“看什么呢?”她捏住小男孩的耳朵。
元冬縮著脖子:“有、有松鼠...”
“松鼠會咬小孩腳趾頭,”宋安沐一本正經地胡說八道,嚇得白露立刻把腳縮回裙子里。
宋金秋把麻繩纏在腰間,陳三罐往鞋底抹著防滑的藥膏,宋安宇路過時,沖姐姐眨了眨眼。
“要開始了?”宋安沐低聲問。
宋安宇點頭,做了個撒粉的動作:“陳叔改良了配方,見效更快。

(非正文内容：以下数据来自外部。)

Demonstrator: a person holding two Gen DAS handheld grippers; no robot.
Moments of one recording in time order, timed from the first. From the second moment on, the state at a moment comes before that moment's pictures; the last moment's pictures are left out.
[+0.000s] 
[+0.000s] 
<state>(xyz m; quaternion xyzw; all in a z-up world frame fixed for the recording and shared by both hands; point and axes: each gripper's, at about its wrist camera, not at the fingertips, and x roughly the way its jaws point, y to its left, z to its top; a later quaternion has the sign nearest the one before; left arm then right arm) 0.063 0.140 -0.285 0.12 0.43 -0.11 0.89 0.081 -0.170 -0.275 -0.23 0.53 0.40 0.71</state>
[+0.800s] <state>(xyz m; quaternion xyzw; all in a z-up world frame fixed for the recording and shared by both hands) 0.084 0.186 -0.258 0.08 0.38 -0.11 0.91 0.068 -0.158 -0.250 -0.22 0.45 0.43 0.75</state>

”
“啊!”白露突然一聲尖叫。
兩人看過去,原來元冬把螞蚱扔進了她衣領,宋安沐眼疾手快拎起小姑娘抖了抖,草編蚱蜢掉在地上。
“宋元冬!”她揪住男孩的衣領,“再搗亂就把你綁在板車上當旗子!”
調皮的小男孩立刻老實了,宋安宇憋著笑,抖著肩,蹬蹬蹬的跑走。
宋老頭最后檢查了裝備,煙袋鍋一揮:“行動,都注意安全。”
被選中的三個男人沒入樹林。
宋安沐把孩子們攏到身邊,從板車上取下裝針線的籃子:“來來來,安沐姐我教你們編蜘蛛網。”

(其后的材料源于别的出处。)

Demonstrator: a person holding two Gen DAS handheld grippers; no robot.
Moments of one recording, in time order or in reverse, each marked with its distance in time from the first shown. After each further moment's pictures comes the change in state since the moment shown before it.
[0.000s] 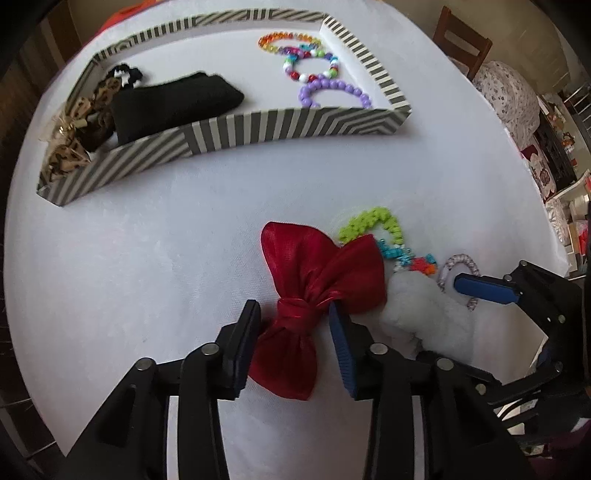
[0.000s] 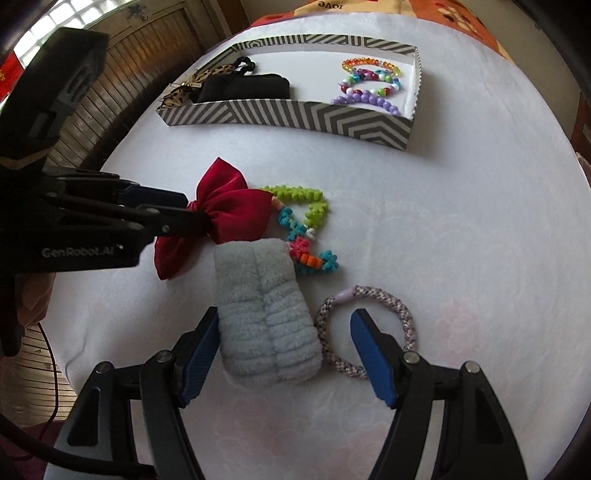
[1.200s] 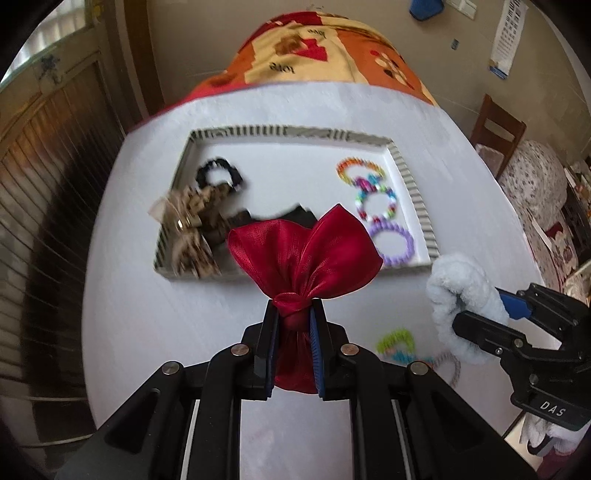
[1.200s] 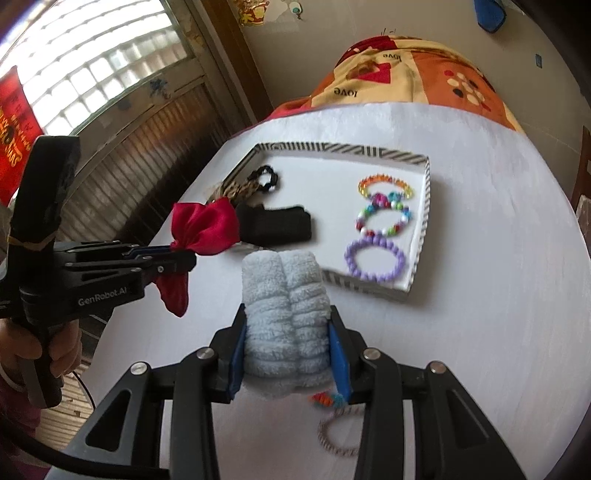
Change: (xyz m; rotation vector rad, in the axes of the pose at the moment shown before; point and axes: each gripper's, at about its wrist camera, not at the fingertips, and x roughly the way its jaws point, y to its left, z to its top) left arm -0.103 0.045 0.050 -0.164 -0.280 0.130; right arm -0.069 0.001 0.102 -0.009 -0.234 0.080
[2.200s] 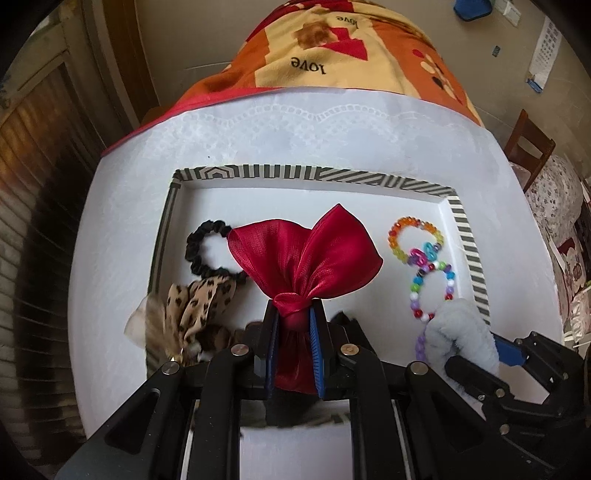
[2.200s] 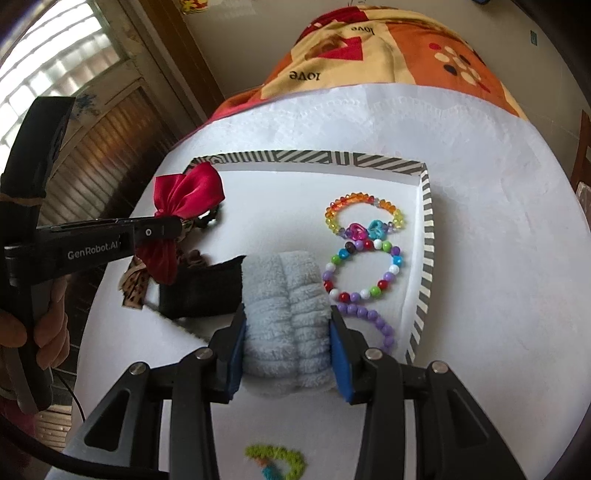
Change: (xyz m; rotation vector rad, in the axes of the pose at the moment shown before) left arm 0.096 0.032 0.111 -0.028 0.059 0.015; right arm 0.095 -0.044 0.072 0.117 0.068 -0.085
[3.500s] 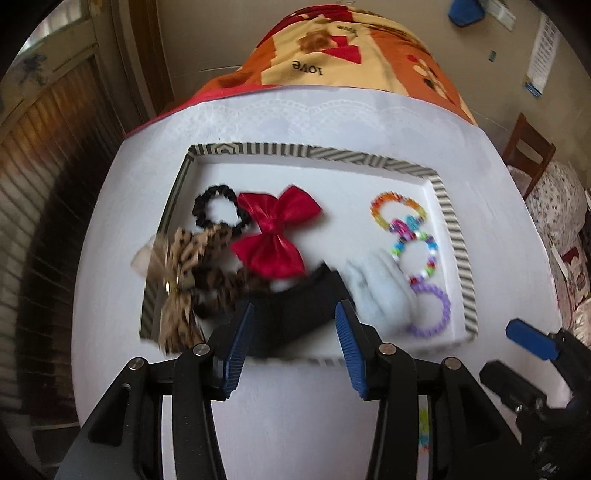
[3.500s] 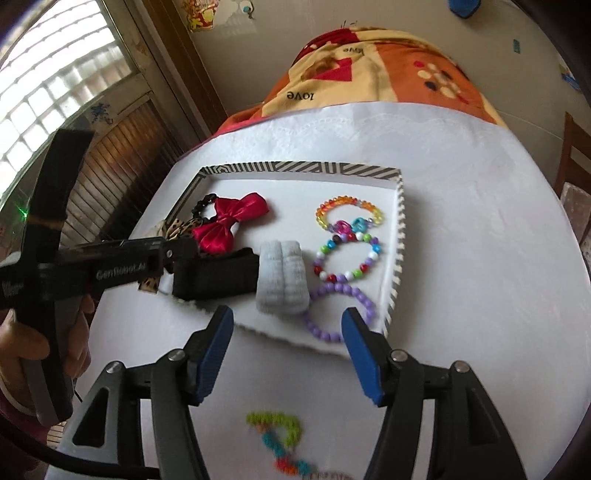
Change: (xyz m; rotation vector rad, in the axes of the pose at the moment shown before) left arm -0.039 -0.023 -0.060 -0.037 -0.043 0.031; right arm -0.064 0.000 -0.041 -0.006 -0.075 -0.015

樹林里,陳三罐邊往樹杈上掛藥包邊念叨著:“這癢癢粉沾上能讓人把皮撓破,可以配合迷魂散使用…”
“噓!”宋青陽突然豎起手指,四人豎起耳朵一聽,立刻閃進空間。
不遠處的灌木叢傳來密集的腳步聲,至少二十名身著皮甲的官兵正在推進,為首的人揮刀劈開荊棘:“仔細搜!那兩人都受了傷跑不遠!”
空間里,墨玉蹲在靈泉井沿上,尾巴尖不停的在抖動著:“十人小隊在前,八人呈扇形包抄,還有五個弓箭手在制高點。”
它的胡須動了兩下,提著建議:“你們可以先解決弓箭手。”
“那我去,”宋瑞峰抓起陳三罐遞來的藥粉包,“三弟負責東側包抄的,三罐去解決西面的人。”
宋金秋正往褲腰帶上別麻繩,聞急道:“那我呢?”
“二弟你負責...”宋瑞峰從倉庫里翻出幾個竹筒,“把癢癢粉裝進這里,咱們等會從樹上往下倒。”
外面,一名弓箭手正警惕地掃視樹林,突然頭頂傳來一聲輕響,還沒等他抬頭,藥粉就簌簌落下。
“阿嚏!”他剛打了個噴嚏,然后發現自己的手指不受控制地開始撓臉,癢得直接把弓都扔了。
“有埋伏!”另一名弓箭手剛喊出聲,腳踝突然被繩索套住,整個人倒吊起來,他在空中晃蕩時,看見個麻袋精準確罩住了第三名同伴的腦袋。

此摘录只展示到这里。